Relative binding free energy calculation as a valuable tool for driving fragment optimization campaigns. On the left side of the panel, the traditional thermodynamics cycle for ΔΔG calculation exploiting molecular simulation is depicted. The physical path (vertical arrows) describing the absolute free energy of binding (ΔG°) are affected by convergence because of the massive system perturbation sampled, making the calculation inefficient. On the right side, the nonphysical alchemical path (horizontal arrow) is shown, in which a ligand is perturbed into another both in the bound and unbound state, providing greater convergence. Abbreviation: FEP, free energy perturbation.

Figure 4

Summary of a canonical in silico fragment-based drug discovery (FBDD) pipeline, highlighting the applicability of different molecular simulation-based approaches. For each computational methodology, the simulation timescale that is required is reported, as well as the main (black dot) or secondary (white dots) applications.
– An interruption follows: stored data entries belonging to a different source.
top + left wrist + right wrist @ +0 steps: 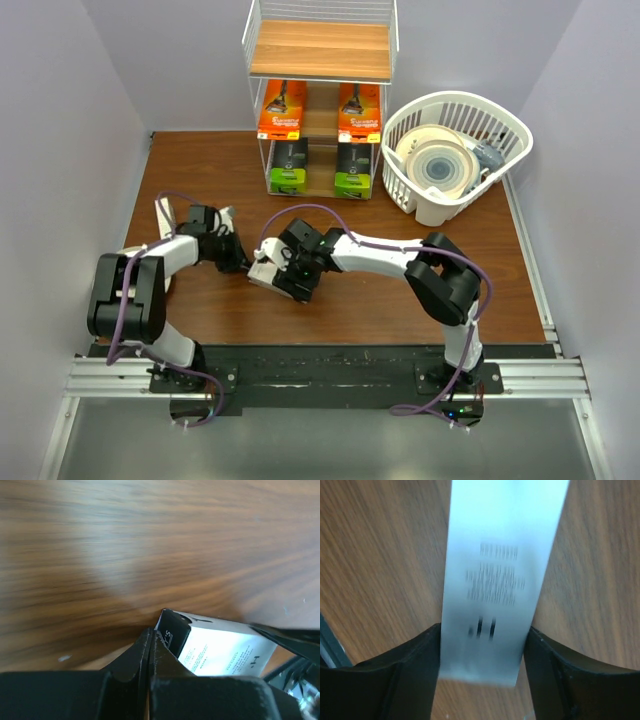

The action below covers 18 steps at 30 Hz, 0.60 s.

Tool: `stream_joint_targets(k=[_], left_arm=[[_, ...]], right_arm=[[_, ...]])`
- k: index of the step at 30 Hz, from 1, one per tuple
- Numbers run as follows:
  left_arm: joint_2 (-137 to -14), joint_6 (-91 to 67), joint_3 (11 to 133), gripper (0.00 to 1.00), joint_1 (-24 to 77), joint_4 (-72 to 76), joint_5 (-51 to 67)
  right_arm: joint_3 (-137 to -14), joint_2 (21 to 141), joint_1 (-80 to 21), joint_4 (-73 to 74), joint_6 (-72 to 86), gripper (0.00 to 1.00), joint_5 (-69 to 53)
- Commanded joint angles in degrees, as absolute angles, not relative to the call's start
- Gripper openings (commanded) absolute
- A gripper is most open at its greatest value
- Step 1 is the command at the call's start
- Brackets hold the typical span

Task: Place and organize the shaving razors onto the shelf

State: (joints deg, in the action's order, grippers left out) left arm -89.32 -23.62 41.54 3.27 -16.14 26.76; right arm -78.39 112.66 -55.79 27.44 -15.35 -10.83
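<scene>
A long slim white razor box [264,276] lies on the wooden table in front of the shelf [320,52]. My right gripper [285,272] is down over it. In the right wrist view both fingers [420,655] press its long sides, so the right gripper [484,631] is shut on the white box [505,540]. My left gripper [240,262] is shut and empty, its tip [150,632] against the box's dark end [172,635]. Two orange razor cards [281,110] stand on the shelf's middle board. Two black boxes with green ends [288,166] stand on the bottom board.
A white slotted basket [505,125] holding round cream plates [440,165] stands right of the shelf. The shelf's top board [320,50] carries nothing. Grey walls close in the table on the left, right and back.
</scene>
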Motion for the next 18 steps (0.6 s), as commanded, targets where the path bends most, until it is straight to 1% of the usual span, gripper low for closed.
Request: stream_joint_targets(k=[1,2,4,8,15,18], left_arm=[[-90.27,-24.0,45.95,0.0,7.38,-20.11,32.98],[-89.65,-23.3,46.66,0.0,7.12,-21.52,29.04],[-88.77,-21.62,47.55,0.0,6.24,-24.16,25.85],[-87.01,-21.18,46.41,0.0,2.91,-24.7,23.99],[-84.2,-21.71,45.88,0.0,0.0,-24.52,23.64],[-82.71,-21.36,45.79,0.0,-2.81,-24.7,23.91]], right_arm=[[-80.6,115.31,-57.22,16.79,-16.08,0.73,-11.35],[-80.07,114.44,-57.22,16.79,-16.08,0.76,-9.77],[-79.28,113.3,-57.13,16.27,-15.82,0.82,-7.83],[-76.47,109.17,-56.87,15.91,-15.56,0.87,-5.63],[-73.83,107.14,-56.69,16.52,-15.91,0.88,-5.1],[-73.3,107.23,-56.51,16.96,-16.78,0.88,-4.66]])
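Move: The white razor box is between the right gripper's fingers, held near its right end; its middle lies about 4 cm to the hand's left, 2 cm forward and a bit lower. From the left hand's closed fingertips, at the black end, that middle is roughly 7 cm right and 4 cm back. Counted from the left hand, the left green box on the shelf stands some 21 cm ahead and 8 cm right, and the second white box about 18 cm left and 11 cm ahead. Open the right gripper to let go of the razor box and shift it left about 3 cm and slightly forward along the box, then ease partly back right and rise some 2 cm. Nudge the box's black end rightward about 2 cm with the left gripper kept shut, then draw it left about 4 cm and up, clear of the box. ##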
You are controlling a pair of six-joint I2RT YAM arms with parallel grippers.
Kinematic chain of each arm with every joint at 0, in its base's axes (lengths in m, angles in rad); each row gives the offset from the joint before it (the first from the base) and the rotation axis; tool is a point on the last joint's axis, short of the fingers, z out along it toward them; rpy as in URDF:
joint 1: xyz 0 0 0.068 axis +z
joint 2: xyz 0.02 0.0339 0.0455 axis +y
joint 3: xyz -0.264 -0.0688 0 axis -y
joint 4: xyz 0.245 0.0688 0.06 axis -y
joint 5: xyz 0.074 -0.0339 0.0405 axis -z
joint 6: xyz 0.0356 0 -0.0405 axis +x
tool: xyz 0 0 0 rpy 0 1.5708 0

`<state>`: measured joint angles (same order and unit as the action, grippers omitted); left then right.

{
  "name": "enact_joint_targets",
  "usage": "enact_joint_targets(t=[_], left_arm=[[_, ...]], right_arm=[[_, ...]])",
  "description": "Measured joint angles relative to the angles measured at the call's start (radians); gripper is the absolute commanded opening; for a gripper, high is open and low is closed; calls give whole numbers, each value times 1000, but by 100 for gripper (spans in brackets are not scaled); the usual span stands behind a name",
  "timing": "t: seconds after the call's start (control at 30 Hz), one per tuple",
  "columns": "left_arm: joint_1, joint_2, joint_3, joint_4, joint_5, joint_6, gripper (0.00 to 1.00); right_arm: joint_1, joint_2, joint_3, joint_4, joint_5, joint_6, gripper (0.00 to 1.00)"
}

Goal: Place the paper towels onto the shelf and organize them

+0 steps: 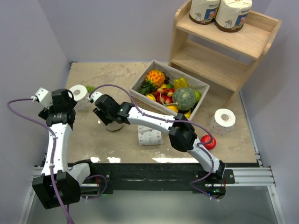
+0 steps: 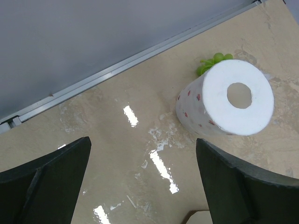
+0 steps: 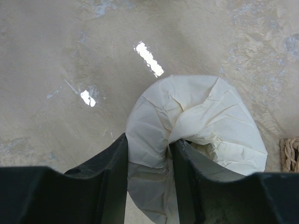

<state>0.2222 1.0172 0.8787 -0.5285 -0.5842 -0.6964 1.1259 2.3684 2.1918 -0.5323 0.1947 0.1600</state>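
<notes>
My right gripper is shut on a cream-wrapped paper towel roll standing on the table. One finger is outside its wall and the other is pushed into the folded top. From above, this roll is mostly hidden under the right gripper. My left gripper hangs open over bare table, with a white dotted roll ahead to its right. Two wrapped rolls stand on the top tier of the wooden shelf. Another white roll lies mid-table, and one stands at the right.
A wicker basket full of fruit sits in front of the shelf. A red fruit lies by the right arm. Green leaves poke out behind the left roll. A grey wall runs close along the table's left side.
</notes>
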Motion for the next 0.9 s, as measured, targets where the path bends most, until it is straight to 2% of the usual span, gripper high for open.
enact_joint_targets(t=[0.37,0.53,0.77,0.9], left_arm=[[0,0,0,6,18,5,100],[0,-6,-7,55,108,57,100],[0,-27,-34,158,333,149,99],[-2,-28,-45,193,420,178,99]], right_arm=[[5,-158,-135,5,-23,-141,37],[5,-310,-132,-44,-19,-242,38],[-2,-491,-11,-140,159,-427,38],[-63,-531,97,-194,268,-511,39]])
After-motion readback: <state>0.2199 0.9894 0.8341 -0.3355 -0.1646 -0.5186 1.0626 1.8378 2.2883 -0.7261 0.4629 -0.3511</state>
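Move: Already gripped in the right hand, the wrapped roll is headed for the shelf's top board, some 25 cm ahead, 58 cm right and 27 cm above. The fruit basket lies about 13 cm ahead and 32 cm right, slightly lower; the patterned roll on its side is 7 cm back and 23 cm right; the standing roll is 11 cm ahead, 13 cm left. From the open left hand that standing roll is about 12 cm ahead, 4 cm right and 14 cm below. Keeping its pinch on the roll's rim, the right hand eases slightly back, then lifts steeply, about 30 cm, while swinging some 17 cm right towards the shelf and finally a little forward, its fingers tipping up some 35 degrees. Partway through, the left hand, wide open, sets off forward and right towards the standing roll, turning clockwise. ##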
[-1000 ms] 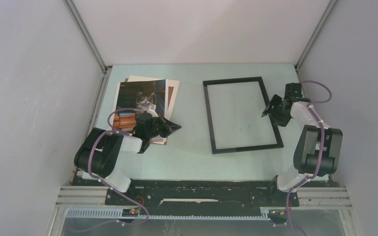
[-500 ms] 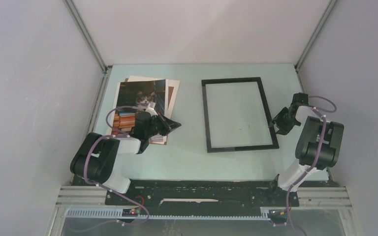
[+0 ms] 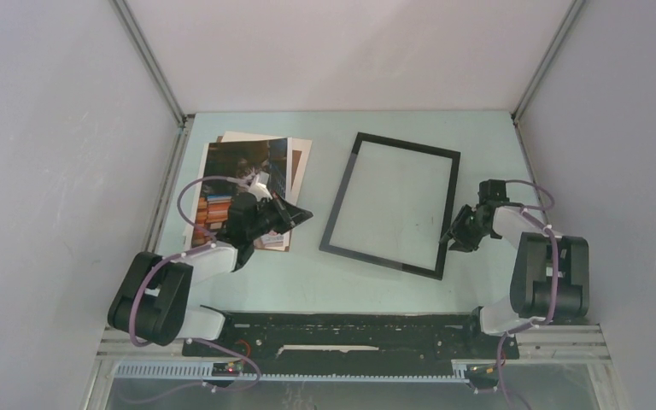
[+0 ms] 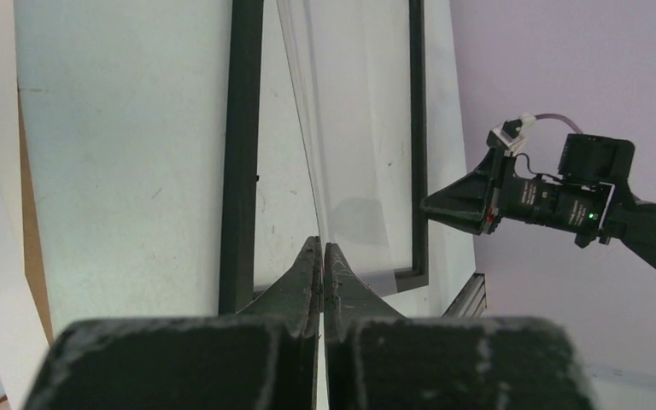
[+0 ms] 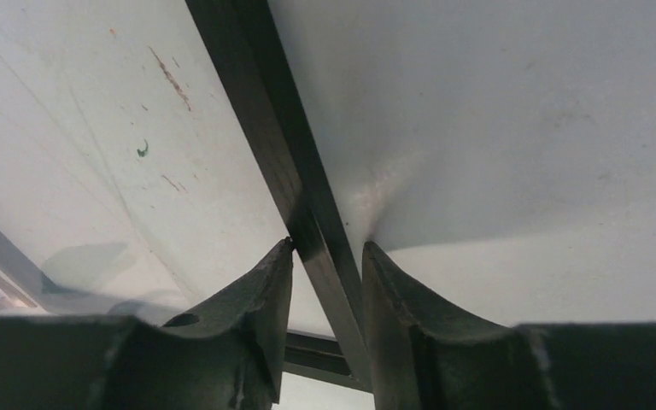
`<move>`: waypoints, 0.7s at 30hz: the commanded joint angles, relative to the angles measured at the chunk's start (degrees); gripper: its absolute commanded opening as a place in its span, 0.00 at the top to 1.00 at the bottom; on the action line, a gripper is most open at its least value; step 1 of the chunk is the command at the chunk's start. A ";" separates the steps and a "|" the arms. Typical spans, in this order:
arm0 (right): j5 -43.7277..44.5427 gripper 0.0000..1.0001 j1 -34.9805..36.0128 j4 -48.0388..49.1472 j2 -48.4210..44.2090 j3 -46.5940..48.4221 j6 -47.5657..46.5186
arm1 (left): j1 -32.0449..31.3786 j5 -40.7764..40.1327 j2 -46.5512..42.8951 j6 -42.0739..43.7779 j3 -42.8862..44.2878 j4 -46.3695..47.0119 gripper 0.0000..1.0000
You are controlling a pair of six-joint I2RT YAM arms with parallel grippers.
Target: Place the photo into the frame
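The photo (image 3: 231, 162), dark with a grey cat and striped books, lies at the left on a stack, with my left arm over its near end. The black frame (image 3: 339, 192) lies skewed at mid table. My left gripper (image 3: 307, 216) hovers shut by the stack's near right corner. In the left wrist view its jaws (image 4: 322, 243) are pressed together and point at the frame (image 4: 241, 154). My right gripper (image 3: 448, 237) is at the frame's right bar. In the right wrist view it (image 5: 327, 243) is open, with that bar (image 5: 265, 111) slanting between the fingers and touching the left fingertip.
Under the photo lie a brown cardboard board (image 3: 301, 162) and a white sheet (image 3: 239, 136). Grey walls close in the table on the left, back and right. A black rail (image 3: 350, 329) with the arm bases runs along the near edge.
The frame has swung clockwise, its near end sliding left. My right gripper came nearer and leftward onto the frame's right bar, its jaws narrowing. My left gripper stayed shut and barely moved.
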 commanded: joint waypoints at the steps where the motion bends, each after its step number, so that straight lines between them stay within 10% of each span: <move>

The table highlights the differences between approaches that can provide cross-cutting support to many FBDD phases (e.g., Markov state models; MSMs) from those that, because of their specificity and complexity, have a more focused use (e.g., free energy perturbation; FEP). Abbreviations: HT-SuMD, high-throughput supervised molecular dynamics; MSMD, mixed-solvent molecular dynamics; NCMC, nonequilibrium candidate Monte Carlo; SMD, steered molecular dynamics.